The framework supplies early forecasting to determine whether or not to scale a run, and enhancements on the in-distribution validation observe downstream metrics (e.g., AIME-24), supporting exterior validity.

This work turns RL post-training from trial-and-error into forecastable engineering. It suits sigmoidal compute-performance curves (pass-rate vs. log compute) to foretell returns and determine when to cease or scale. It additionally supplies a concrete recipe, ScaleRL, that makes use of PipelineRL-style asynchronous era/coaching, the CISPO loss, and FP32 logits for stability. The examine stories >400,000 GPU-hours of experiments and a single-run extension to 100,000 GPU-hours. Outcomes assist a clear break up: some selections elevate the asymptote; others primarily enhance compute effectivity. That separation helps groups prioritize ceiling-moving adjustments earlier than tuning throughput knobs.

Try the PAPER. Be happy to take a look at our GitHub Page for Tutorials, Codes and Notebooks. Additionally, be at liberty to comply with us on Twitter and don’t neglect to affix our 100k+ ML SubReddit and Subscribe to our Newsletter. Wait! are you on telegram? now you can join us on telegram as well.

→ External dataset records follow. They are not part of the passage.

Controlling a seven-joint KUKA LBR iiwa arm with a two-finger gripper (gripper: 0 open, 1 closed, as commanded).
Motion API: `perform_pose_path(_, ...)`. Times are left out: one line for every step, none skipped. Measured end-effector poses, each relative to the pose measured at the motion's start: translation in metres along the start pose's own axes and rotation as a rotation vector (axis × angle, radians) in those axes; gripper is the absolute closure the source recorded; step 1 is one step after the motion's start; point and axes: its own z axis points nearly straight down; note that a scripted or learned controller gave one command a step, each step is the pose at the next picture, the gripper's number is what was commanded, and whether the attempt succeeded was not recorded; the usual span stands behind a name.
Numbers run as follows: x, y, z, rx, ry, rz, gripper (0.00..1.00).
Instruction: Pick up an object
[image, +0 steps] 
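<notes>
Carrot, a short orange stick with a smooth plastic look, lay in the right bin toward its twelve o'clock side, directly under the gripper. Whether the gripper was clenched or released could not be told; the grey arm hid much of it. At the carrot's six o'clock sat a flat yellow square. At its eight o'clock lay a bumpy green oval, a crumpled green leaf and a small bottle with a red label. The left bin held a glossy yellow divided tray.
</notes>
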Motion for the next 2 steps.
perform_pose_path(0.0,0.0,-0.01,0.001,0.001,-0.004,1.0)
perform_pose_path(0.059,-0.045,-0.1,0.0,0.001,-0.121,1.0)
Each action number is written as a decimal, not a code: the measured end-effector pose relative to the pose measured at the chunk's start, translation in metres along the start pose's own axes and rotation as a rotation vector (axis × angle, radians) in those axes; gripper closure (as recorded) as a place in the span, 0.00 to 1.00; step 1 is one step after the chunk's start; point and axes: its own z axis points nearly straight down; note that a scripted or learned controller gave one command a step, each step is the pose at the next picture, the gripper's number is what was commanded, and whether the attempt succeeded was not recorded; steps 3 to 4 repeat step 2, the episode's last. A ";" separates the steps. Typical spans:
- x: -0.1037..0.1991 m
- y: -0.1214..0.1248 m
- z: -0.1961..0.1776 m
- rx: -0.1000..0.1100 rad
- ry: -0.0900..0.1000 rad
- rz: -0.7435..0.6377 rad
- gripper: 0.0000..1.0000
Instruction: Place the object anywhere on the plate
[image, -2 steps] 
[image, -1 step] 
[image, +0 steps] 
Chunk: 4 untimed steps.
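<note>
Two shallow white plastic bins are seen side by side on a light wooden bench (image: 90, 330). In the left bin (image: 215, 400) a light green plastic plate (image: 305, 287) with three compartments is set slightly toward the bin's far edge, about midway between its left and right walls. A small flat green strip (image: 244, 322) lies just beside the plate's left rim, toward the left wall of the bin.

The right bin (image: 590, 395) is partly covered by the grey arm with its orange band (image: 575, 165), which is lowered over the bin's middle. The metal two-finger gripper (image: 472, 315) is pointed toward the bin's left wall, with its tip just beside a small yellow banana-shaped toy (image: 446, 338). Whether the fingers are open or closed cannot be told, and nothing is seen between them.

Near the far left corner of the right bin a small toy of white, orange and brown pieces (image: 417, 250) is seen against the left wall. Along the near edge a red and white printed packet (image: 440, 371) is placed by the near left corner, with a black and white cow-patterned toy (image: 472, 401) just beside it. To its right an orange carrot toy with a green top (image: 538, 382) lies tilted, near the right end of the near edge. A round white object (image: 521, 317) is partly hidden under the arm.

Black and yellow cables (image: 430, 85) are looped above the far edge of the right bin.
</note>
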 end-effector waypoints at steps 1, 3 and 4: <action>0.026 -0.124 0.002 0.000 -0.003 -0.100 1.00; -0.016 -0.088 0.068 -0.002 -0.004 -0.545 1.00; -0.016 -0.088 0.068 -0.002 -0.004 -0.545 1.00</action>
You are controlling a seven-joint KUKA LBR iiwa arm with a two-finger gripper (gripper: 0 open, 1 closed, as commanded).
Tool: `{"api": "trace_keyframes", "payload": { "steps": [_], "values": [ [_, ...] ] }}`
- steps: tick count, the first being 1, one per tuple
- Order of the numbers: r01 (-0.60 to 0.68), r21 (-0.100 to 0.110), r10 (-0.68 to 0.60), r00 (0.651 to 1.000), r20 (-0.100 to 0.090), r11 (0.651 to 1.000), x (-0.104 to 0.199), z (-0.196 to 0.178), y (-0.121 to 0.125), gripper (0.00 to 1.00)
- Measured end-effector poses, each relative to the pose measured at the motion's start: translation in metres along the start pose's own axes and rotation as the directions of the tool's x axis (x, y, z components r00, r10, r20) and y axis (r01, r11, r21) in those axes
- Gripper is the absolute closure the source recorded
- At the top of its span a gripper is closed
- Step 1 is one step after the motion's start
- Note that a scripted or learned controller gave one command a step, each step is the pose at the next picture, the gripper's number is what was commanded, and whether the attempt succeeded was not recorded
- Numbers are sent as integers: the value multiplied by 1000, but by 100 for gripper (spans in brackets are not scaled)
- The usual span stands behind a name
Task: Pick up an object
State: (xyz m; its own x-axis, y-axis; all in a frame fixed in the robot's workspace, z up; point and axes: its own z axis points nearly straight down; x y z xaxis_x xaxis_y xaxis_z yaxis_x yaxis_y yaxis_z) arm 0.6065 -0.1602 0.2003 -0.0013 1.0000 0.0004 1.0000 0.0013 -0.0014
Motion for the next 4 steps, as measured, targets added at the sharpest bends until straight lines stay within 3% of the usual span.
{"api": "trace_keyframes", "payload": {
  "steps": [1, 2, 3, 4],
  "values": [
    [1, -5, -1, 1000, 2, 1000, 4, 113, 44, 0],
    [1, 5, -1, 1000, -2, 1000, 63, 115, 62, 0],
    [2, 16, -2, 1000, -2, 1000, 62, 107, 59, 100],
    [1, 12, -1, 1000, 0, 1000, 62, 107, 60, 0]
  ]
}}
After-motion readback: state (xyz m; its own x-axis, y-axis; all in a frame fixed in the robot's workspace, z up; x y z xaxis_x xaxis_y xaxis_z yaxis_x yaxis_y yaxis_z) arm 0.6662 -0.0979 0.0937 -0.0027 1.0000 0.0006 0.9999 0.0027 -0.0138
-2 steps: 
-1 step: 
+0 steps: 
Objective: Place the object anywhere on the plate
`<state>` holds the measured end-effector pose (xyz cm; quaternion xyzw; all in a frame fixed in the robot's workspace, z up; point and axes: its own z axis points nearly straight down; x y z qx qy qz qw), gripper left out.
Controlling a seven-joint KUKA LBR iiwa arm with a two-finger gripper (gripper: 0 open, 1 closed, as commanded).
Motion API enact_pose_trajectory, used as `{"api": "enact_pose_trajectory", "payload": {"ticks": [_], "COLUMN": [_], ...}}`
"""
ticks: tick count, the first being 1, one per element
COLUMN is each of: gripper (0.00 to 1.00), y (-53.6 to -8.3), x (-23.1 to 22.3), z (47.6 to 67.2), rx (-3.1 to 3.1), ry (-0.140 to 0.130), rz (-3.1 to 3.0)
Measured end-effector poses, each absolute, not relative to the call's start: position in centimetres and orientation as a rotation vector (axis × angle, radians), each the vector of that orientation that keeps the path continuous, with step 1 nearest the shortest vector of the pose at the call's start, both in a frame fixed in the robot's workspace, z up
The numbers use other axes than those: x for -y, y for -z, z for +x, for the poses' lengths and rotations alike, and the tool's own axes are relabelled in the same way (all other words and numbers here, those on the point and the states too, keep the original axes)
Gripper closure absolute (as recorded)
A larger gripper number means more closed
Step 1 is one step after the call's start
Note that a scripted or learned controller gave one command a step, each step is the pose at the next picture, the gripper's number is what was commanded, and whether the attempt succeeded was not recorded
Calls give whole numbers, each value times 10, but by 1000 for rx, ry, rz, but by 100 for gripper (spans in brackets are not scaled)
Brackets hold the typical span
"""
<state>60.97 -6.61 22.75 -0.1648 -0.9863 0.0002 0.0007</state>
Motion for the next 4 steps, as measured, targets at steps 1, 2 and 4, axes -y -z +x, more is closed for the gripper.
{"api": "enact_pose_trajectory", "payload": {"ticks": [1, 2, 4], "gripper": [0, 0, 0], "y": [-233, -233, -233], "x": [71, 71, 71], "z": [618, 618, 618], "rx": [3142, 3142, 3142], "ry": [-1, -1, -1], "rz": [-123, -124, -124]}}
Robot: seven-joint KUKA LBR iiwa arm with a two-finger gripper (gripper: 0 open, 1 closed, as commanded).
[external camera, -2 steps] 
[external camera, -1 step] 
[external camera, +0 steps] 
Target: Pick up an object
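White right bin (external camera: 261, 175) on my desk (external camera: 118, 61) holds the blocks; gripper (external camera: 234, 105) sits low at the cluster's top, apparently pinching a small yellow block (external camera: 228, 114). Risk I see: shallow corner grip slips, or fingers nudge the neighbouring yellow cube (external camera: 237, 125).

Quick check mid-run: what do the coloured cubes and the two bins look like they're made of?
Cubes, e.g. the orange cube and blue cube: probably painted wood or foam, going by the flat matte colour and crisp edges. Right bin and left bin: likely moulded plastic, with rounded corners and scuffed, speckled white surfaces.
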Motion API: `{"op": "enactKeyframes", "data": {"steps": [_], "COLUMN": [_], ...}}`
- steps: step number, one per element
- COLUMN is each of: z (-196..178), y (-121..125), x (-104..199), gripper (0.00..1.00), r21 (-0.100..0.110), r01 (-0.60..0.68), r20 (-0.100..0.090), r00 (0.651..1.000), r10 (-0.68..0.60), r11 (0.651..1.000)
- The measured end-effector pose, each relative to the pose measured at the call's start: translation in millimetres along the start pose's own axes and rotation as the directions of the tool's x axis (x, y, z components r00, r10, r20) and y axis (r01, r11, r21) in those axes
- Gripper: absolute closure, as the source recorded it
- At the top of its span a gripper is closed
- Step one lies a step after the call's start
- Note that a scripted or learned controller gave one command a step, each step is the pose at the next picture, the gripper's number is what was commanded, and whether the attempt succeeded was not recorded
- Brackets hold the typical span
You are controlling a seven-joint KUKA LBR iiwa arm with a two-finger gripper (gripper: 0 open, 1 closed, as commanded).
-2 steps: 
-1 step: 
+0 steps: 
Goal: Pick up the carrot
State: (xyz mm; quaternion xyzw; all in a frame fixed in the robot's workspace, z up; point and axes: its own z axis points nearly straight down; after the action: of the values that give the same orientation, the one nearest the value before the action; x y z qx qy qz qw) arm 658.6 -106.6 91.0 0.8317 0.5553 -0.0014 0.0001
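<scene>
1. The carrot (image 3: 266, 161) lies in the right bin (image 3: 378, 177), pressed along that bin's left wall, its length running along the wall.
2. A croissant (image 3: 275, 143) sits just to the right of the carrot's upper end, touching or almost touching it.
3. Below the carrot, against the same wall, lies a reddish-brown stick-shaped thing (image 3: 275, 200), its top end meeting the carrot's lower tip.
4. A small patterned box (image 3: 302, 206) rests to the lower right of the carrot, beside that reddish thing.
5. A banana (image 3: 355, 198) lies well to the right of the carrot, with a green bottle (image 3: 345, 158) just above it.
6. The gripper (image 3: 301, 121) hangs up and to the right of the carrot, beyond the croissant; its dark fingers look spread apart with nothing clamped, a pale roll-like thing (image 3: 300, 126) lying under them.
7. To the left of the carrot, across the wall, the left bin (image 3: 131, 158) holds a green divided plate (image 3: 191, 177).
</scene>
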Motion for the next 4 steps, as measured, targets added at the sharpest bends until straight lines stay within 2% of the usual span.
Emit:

Asif Razzaq is the CEO of Marktechpost Media Inc.. As a visionary entrepreneur and engineer, Asif is dedicated to harnessing the potential of Synthetic Intelligence for social good. His most up-to-date endeavor is the launch of an Synthetic Intelligence Media Platform, Marktechpost, which stands out for its in-depth protection of machine studying and deep studying information that’s each technically sound and simply comprehensible by a large viewers. The platform boasts of over 2 million month-to-month views, illustrating its recognition amongst audiences.

🙌 Follow MARKTECHPOST: Add us as a preferred source on Google.

Source link

News

Company:

Join our community of SUBSCRIBERS and be part of the conversation.